Xun Wang,John Rachwan,Stephan Günnemann,Bertrand Charpentier
2024-03-03
Abstract:Neural network pruning serves as a critical technique for enhancing the efficiency of deep learning models. Unlike unstructured pruning, which only sets specific parameters to zero, structured pruning eliminates entire channels, thus yielding direct computational and storage benefits. However, the diverse patterns for coupling parameters, such as residual connections and group convolutions, the diverse deep learning frameworks, and the various time stages at which pruning can be performed make existing pruning methods less adaptable to different architectures, frameworks, and pruning criteria. To address this, we introduce Structurally Prune Anything (SPA), a versatile structured pruning framework that can prune neural networks with any architecture, from any framework, and at any stage of training. SPA leverages a standardized computational graph and ONNX representation to prune diverse neural network architectures without the need for manual intervention. SPA employs a group-level importance estimation method, which groups dependent computational operators, estimates their importance, and prunes unimportant coupled channels. This enables the transfer of various existing pruning criteria into a structured group style. As a result, SPA supports pruning at any time, either before training, after training with fine-tuning, or after training without fine-tuning. In the context of the latter, we introduce Optimal Brain SPA (OBSPA), an algorithm that achieves state-of-the-art pruning results needing neither fine-tuning nor calibration data. In extensive experiments, SPA shows competitive to state-of-the-art pruning performance across various architectures, from popular frameworks, at different pruning times.

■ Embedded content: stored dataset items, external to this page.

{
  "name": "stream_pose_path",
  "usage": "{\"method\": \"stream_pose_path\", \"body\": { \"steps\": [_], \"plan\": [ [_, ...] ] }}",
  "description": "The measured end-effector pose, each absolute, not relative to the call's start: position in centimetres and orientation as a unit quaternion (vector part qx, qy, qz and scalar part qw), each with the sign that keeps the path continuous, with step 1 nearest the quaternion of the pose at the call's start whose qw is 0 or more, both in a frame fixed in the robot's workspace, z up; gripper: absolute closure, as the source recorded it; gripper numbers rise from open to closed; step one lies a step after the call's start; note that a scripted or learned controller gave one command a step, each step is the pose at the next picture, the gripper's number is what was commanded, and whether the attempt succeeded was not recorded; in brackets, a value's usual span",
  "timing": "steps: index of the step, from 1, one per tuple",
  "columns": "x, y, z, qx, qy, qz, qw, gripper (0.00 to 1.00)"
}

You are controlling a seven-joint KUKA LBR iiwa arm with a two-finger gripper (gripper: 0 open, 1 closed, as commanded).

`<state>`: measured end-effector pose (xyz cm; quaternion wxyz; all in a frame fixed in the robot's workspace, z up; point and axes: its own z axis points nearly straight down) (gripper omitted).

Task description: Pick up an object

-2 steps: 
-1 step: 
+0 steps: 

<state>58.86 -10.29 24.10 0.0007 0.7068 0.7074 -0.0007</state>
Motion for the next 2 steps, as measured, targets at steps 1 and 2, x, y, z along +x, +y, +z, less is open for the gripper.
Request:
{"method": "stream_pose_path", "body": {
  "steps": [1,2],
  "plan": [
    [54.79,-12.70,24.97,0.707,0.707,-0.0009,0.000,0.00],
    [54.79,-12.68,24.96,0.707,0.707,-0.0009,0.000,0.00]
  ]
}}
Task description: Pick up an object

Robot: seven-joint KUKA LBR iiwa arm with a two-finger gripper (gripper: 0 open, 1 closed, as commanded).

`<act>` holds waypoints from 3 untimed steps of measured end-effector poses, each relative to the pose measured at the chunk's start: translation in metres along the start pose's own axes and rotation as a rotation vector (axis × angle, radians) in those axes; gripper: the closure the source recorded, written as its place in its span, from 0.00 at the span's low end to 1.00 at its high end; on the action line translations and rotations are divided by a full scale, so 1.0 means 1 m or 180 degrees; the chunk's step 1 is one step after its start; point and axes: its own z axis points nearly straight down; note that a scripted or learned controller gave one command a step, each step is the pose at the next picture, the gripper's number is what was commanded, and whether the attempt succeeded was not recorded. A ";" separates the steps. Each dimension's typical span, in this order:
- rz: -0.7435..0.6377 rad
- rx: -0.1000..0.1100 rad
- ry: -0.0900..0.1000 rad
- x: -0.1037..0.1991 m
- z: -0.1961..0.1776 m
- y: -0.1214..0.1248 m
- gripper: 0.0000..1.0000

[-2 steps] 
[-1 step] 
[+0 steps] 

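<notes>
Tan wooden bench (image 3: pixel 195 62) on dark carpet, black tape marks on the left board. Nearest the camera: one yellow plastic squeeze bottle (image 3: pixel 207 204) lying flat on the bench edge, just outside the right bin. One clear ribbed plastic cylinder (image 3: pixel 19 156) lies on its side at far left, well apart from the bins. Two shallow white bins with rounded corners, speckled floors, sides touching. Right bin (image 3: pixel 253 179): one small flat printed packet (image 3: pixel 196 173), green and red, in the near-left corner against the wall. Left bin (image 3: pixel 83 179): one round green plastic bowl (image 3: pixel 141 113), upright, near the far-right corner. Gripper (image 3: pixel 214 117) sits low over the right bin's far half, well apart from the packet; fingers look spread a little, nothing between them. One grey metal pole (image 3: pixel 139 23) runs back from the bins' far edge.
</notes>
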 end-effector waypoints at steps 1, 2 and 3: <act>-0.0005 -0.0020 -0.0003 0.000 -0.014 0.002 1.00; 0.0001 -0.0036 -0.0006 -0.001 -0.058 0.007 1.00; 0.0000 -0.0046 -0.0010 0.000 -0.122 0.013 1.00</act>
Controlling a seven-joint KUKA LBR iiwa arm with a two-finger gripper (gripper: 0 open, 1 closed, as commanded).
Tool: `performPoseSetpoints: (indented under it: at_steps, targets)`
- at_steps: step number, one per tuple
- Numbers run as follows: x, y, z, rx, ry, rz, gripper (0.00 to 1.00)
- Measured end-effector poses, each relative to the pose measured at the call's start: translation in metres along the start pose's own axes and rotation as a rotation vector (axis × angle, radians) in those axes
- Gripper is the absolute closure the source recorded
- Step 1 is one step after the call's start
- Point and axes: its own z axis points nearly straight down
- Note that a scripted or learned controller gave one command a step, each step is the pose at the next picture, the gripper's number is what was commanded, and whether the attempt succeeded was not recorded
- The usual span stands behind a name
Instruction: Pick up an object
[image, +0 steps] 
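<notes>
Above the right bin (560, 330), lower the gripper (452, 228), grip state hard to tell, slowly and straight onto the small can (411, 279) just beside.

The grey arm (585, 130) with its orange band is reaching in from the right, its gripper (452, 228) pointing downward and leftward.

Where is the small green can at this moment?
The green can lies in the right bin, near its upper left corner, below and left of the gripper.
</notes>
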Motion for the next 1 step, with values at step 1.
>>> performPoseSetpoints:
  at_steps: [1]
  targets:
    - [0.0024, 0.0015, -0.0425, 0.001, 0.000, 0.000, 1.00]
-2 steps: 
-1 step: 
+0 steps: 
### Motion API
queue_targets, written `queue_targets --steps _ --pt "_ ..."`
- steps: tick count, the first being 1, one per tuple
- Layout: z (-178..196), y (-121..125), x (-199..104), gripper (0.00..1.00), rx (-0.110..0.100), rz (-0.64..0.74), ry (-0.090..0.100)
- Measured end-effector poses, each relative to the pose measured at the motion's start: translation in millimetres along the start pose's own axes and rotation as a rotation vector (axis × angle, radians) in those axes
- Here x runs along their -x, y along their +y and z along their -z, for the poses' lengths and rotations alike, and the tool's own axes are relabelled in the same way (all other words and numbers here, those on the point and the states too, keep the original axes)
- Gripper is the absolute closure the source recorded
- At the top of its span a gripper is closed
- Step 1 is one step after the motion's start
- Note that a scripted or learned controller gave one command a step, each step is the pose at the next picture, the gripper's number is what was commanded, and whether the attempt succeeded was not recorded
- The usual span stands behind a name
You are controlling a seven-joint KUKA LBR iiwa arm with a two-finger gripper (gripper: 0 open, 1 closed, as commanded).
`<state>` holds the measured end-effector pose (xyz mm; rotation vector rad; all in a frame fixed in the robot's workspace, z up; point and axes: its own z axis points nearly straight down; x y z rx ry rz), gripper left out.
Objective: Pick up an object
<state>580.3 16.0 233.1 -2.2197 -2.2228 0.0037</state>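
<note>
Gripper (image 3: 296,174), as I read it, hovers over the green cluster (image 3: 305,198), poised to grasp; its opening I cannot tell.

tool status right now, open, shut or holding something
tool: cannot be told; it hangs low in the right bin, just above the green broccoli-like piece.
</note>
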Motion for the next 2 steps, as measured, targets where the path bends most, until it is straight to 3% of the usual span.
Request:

Machine Learning,Computer Vision and Pattern Recognition
What problem does this paper attempt to address?
The paper aims to address the issue of structured pruning in the field of neural network compression, specifically targeting three main challenges: 1. **Adapting to different model architectures**: Existing structured pruning methods are difficult to directly apply to various neural network architectures because they usually require case-by-case analysis for each specific architecture. 2. **Pruning at different stages of training**: Pruning can be performed before training, during training, or after training. However, most methods focus on post-training pruning (usually accompanied by fine-tuning to recover performance loss due to pruning), with less attention given to the other two scenarios. 3. **Cross-framework generality**: Existing pruning methods are often limited by the deep learning framework they were developed on, which restricts their generality and portability across different frameworks. To address these issues, the paper proposes a method called "Structurally Prune Anything" (SPA), which has the following features: - **Cross-framework pruning**: SPA can handle models from different deep learning frameworks (such as PyTorch, TensorFlow, etc.) and achieves cross-framework compatibility by using the ONNX format to construct standardized computation graphs. - **Adaptability to any architecture**: SPA introduces a four-step process to automatically identify and prune coupled channels, making it flexible to apply to any neural network architecture and easily convert many existing pruning criteria into structured forms. - **Pruning at any stage**: SPA supports pruning at different stages of training, including pre-training pruning, post-training pruning with fine-tuning, and post-training pruning without fine-tuning. Specifically, for the last scenario, the paper proposes Optimal Brain SPA (OBSPA), a pruning algorithm that achieves state-of-the-art performance without requiring fine-tuning or calibration data. Experimental results show that SPA successfully prunes models from various source frameworks (such as PyTorch, TensorFlow, MXNet, and Jax) while maintaining good performance. Additionally, SPA can prune different neural network architectures, including but not limited to AlexNet, DenseNet-121, EfficientNet-b0, demonstrating its wide applicability and effectiveness.